Plugging a speech recognition engine
Olympus allows running several speech recognition engines in parallel (for example using different acoustic models, language models, or engines).
- Audio input processing and the aggregation of the hypotheses from all engines is performed by the AudioServer module.
- Each engine is a separate process that communicates with AudioServer through sockets. AudioServer captures audio from the audio device and streams it to the different engines.
- Each engine then processes it and must return a partial recognition hypothesis (i.e. what it has recognized so far in the current utterance).
- Once the utterance has been endpointed (endpointing decision is made by the Interaction Manager), each engine is informed and must return a final hypothesis for the utterance.
- Both partial and final hypothesis are usually rich Galaxy structures which contain not only the hypothesized word sequence for the utterance but also information such as confidence scores and time alignment.
Communication from the AudioServer to each engine follows a specific protocol where commands are sent as plain text through the socket. Each command consists in a command name followed by one or more arguments, all seperated by white spaces, and terminated by a newline.
- The special command engine_proc_raw announces audio data. It is followed by one text argument indicating the number of bytes in the incoming buffer, immediately followed by the audio data itself (unheadered, PCM, usually 8kHz, 16 bits, mono).
Indicates that the engine should be ready to start a new dialog. Depending on the engine, this can mean resetting some state information (e.g. which LM is used for decoding). It also indicates a new path for the log file for this engine (the engine should output log information to a separate log file for each session).
engine_new_session <log_file_path> <start_timestamp>
Indicates the path of the log file, typically of the form '..\Logs\MySystem\20081125\000\MySystem-20081125-000' (where MySystem is the name of the system, 20081125 is the date, and 000 is the session number).
- The engine is expected to append a unique engine name and '.txt' to the path to generate its log file name (e.g. '..\Logs\MySystem\20081125\000\MySystem-20081125-000-sphinx_male.txt').
The second argument specifies the initial absolute timestamp of the session as a 64-bit integer (on Windows, this is obtained through the High Performance Timer's QueryPerformanceCounter function).
- All time alignment information (e.g. word alignment within utterances) must be given relative to this initial timestamp.

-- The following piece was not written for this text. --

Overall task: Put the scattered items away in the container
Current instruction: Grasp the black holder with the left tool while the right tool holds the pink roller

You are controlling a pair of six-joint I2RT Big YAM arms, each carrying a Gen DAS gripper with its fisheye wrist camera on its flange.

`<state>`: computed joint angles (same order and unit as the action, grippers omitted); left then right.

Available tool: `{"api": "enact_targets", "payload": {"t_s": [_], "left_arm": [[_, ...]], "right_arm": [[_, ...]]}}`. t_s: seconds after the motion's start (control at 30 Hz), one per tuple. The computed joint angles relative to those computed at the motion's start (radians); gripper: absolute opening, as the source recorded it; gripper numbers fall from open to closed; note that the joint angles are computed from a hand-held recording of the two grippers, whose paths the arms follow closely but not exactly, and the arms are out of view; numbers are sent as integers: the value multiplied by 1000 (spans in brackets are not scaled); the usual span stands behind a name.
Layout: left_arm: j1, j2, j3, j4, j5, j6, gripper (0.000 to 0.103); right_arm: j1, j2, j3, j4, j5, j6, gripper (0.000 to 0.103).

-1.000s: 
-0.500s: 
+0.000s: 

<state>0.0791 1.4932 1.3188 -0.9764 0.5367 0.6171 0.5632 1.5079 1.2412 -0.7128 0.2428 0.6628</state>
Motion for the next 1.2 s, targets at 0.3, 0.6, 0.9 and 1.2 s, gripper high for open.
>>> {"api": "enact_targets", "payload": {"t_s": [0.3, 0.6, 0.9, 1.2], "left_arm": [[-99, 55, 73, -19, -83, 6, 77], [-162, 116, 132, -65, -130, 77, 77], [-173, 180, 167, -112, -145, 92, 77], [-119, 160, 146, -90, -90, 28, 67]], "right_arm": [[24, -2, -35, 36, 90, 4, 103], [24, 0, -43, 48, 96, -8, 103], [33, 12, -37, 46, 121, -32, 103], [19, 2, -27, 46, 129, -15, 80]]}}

For example, if the hypothesized text of the utterance is FIVE PM, time alignment should be given as the time since the beginning of the session (given by the start_timestamp argument) until the beginning (resp. end) of the word FIVE and similarly for PM.
Indicates that a new utterance is starting.
The argument specifies a string identifying this utterance (usually something like 000, 001,...). The engine should be ready to receive audio data after this command.
Indicates that the current utterance should be terminated and that the AudioServer does not expect any results from the engine.
Indicates an incoming block of raw audio data.
Specifies the number of bytes to read as audio data. Once that many bytes have been read, the engine should be ready to receive new commands from the socket.
Indicates that the current utterance should be terminated and that AudioServer will ask for a final hypothesis.
New in Olympus 2.5
Changes the acoustic model used by the engine to thespecified one.
Indicates the acoustic model to use from now on.
New in Olympus 2.5
Gets the acoustic model in use by the engine and returns in a galaxy clause frame called audioconfig inside of the :notify_acoustic_model property.
Changes the language model/grammar in use by the engine to specified one. This allows for context-dependent language models. If the engine does not support dynamic LM switching, this command should be ignored.
Indicates the name of the LM/grammar to use from now on.
Requests the engine to provide a final hypothesis for the last utterance. This is always called after engine_end_utt.
Requests the engine to provide a partial hypothesis for the current utterance. This is always called after engine_begin_utt and before engine_end_utt.
Requests the engine to reinitialize itself, reloading all its models and configuration.
- For example, this can be used to modify the acoustic model, language model, and/or dictionary during a dialog and have the engine take the changes into account.